Speak Up Energy

EU Agriculture Commissioner Mariann Fischer Boel has rejected allegations that EU policies to promote biofuels are to blame for rising food prices amid calls by the UN to “cut back significantly” on agrofuel support programmes.”Those who see biofuels as the driving force behind recent food price increases have overlooked not just one elephant standing right in front of them, but two,” she said, speaking at a conference on 6 May. According to Fischer Boel, the rising food demand and dietary shift towards meat in emerging countries like China and India, and the bad weather that hit the EU, US, Canada, Russia, Ukraine and Australia in 2006 and 2007, have each had “an enormous impact on commodity markets”. Other “influences” include increasing speculation on food commodities, she said, pointing to the 15-fold increase in investments in commodity indexes over the past ten years. In February 2008 alone, 140 commodity-based financial products were launched, she noted, describing this is “the highest number ever, and double the number issued each month in 2006 and 2007”. Her remarks came one day after Jeffrey Sachs, special adviser to United Nations Secretary-General, told members of the European Parliament that EU and US policies to promote biofuels ought to be rethought. These programmes were “understandable at a time of much lower food prices and larger food stocks, but do not make sense now in a global food scarcity condition,” he insisted. According to him, one third of the US maize crop in 2008 will be used to fill petrol tanks – representing a “huge blow to the world food supply”.

A drop in the ocean

But Fischer Boel insisted that the contribution of EU biofuels policy to the current global food crisis is a mere “drop in the ocean”. The EU currently uses less than 1% of its cereal production to make ethanol, she pointed out. What’s more, even though the bloc uses two-thirds of its rapeseed crop to make biodiesel, European rapeseed production accounts for only 2% of global oilseed demand, she said, “so this is not something to shake the markets”. She further insisted that the EU can meet its target of replacing 10% of all conventional transport fuels with biofuels by 2020 without putting an excessive strain on
Europe’s land resources or food and feed markets. Yield increases and the abolition of set-aside in the EU are expected to deliver an extra 46 million tonnes of cereal each year by 2020, she said, adding that countries like Russia, Kazakhstan and Ukraine could also raise their cereal output by as much as 70%. On top of this, the EU is putting environmental safeguards in place in order to ensure that biofuel production is sustainable, she said.
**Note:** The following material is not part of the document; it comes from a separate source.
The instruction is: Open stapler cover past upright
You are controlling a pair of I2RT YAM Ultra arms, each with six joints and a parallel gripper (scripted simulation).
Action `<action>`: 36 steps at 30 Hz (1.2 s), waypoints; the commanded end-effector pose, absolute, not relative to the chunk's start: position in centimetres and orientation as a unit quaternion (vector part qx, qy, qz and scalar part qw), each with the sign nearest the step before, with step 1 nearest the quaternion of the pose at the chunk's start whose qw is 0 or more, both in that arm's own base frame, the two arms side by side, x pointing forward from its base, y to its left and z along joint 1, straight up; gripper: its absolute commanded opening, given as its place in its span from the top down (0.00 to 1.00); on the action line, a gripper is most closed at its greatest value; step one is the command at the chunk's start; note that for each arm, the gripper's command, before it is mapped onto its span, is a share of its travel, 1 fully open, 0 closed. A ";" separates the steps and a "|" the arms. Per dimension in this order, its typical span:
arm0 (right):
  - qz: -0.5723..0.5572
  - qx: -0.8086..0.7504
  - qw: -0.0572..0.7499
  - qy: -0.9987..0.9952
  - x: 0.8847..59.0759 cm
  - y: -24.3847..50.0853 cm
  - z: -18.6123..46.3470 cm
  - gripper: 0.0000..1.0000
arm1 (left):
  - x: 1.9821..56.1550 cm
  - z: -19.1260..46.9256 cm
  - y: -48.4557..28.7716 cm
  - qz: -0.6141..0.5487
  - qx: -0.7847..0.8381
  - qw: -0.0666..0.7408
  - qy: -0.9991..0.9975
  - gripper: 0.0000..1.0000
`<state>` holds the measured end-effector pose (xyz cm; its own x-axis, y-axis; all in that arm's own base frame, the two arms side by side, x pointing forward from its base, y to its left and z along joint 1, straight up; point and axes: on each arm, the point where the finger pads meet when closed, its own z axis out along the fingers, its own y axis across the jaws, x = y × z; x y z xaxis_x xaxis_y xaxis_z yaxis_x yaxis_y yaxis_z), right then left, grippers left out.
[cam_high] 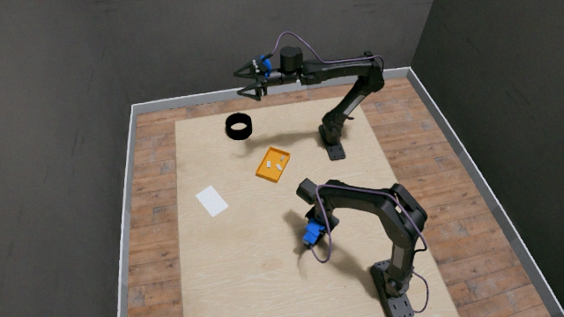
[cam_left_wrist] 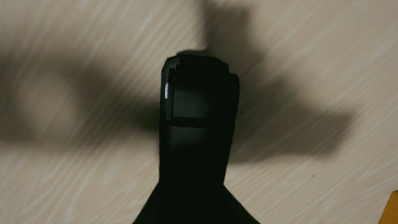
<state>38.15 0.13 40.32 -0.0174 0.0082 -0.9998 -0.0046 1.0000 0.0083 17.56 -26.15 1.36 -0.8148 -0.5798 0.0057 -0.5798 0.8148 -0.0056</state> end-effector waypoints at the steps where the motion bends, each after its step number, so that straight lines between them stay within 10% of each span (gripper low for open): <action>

However, EU countries have still to agree on a definition of sustainable – something their representatives are due to start work on today (7 May).

A future generation

Both Fischer Boel and Sachs view second-generation biofuels, made from non-food materials such as crop waste, leaves and straw, as a key component of the biofuels debate. According to the commissioner, EU biofuel policy should enable these promising new fuels to cover 30% of biofuel demand in 2020. To support the development of these technologies, Fischer Boel said she intended to scrap a current energy crop subsidy of €45 per hectare – which has led farmers to massively shift their production towards agrofuels – and re-invest the money in R&D for second-generation biofuels.The move would come as part of proposals, due on 20 May, to review the bloc’s Common Agricultural Policy (CAP) – the so-called “Health Check”.

High prices – “not entirely bad” for the poor?

In the long term, “price rises are not an entirely bad thing,” especially for developing counties, where many depend on farming for their livelihood, the commissioner argued. Although acknowledging that the sudden rise in prices had recently caused problems in the urban areas of developing countries, she said rapid aid could help deal with the problem.

But Sachs criticised the EU’s ad hoc reaction to the global food crisis, saying poor countries needed structural solutions. “Rather than just shipping expensive food aid, we should be helping the poorest of the poor to grow more food,” he told MEPs.